Objective: Subthalamic nucleus-deep brain stimulation (STN-DBS) is an alternative treatment for patients with uncontrolled symptoms of Parkinson's disease (PD), but it has other nonmotor impact. Because STN-DBS alters the energy expenditure in humans, we hypothesized that STN-DBS may affect postabsorptive glucose metabolism in patients with PD.
Research design and methods: Endogenous glucose production (EGP) and whole-body glucose disposal rates (GDRs) were assessed in the postabsorptive state during a primed continuous iv infusion of D-[6,6-(2)H2]glucose for 5 hours in 8 STN-DBS-treated patients with PD, without (Stim-OFF) and during STN-DBS (Stim-ON) treatment. EGP and GDR in PD patients were compared with glucose kinetics of 8 matched healthy control subjects. Plasma concentrations of insulin, glucagon, and free fatty acids were also determined.

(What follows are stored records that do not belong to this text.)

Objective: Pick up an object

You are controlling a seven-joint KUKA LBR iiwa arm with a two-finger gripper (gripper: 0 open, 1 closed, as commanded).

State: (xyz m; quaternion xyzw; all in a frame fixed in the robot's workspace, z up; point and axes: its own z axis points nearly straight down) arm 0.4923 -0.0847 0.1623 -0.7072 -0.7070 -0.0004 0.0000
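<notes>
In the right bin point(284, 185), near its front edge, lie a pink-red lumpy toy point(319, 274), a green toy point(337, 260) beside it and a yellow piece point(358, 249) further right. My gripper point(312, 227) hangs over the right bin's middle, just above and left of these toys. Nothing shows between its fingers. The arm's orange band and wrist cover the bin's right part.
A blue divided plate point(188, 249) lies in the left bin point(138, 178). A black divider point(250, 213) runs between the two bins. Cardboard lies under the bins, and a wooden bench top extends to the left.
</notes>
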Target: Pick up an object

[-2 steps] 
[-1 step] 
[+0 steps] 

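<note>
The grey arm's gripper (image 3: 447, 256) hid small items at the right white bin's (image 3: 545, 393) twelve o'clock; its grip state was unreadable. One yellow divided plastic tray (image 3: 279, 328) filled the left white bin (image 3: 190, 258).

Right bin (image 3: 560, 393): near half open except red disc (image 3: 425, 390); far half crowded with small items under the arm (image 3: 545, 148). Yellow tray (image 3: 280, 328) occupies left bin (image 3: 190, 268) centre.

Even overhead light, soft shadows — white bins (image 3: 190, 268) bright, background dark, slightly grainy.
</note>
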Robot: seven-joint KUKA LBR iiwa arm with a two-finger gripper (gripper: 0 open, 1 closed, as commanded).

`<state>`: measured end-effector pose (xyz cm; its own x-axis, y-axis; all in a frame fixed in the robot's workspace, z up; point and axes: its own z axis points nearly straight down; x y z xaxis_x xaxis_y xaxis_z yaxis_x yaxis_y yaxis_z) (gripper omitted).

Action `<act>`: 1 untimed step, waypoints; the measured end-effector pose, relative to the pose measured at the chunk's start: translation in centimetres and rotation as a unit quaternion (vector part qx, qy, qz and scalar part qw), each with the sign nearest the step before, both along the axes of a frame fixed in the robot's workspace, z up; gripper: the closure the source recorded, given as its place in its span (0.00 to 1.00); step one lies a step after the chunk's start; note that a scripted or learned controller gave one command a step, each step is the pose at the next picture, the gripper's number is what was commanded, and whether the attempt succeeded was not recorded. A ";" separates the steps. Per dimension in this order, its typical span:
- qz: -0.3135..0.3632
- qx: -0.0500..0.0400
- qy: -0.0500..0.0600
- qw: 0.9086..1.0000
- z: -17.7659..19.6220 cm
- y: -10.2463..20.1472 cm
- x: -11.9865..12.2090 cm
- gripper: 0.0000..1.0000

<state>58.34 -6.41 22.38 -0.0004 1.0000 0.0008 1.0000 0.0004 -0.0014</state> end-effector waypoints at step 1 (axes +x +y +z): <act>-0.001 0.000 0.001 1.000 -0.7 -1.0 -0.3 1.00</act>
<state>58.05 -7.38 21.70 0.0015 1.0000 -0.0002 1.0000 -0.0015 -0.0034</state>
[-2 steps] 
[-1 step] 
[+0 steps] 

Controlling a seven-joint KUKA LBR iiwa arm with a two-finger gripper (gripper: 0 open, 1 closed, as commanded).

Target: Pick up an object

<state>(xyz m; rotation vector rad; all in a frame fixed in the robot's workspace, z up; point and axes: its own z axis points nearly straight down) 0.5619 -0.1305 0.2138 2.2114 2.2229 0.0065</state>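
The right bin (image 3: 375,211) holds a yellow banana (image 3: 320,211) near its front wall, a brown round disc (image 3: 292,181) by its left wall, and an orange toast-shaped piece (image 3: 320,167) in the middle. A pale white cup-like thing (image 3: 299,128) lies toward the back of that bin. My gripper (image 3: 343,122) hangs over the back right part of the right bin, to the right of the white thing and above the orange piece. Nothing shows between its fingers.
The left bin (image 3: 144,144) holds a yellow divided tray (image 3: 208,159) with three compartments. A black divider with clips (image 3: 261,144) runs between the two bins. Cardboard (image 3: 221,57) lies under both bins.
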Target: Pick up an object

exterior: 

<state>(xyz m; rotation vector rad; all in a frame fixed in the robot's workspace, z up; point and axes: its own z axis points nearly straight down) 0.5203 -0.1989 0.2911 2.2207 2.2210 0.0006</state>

Results: EGP and GDR were higher in PD patients in Stim-OFF conditions than in the control group (2.62 ± 0.09 vs 2.27 ± 0.10 mg/kg·min, P < .05). Despite no significant changes in blood glucose throughout the kinetic study, a significant and consistent 22% decrease in EGP occurred in PD patients during Stim-ON (2.04 ± 0.07 mg/kg(-1)·min(-1); P < .01), and whole-body glucose kinetics in Stim-ON patients were no more different from those of the control subjects (P = NS). No difference in insulin, glucagon, or free fatty acid concentrations was observed in the patients between Stim-OFF and Stim-ON conditions.
Conclusions: Deep brain stimulation in patients with PD affects EGP glucose disposal, suggesting that a cross talk between the central nervous system and peripheral tissues may regulate glucose homeostasis.
Trial registration: ClinicalTrials.gov NCT00663312.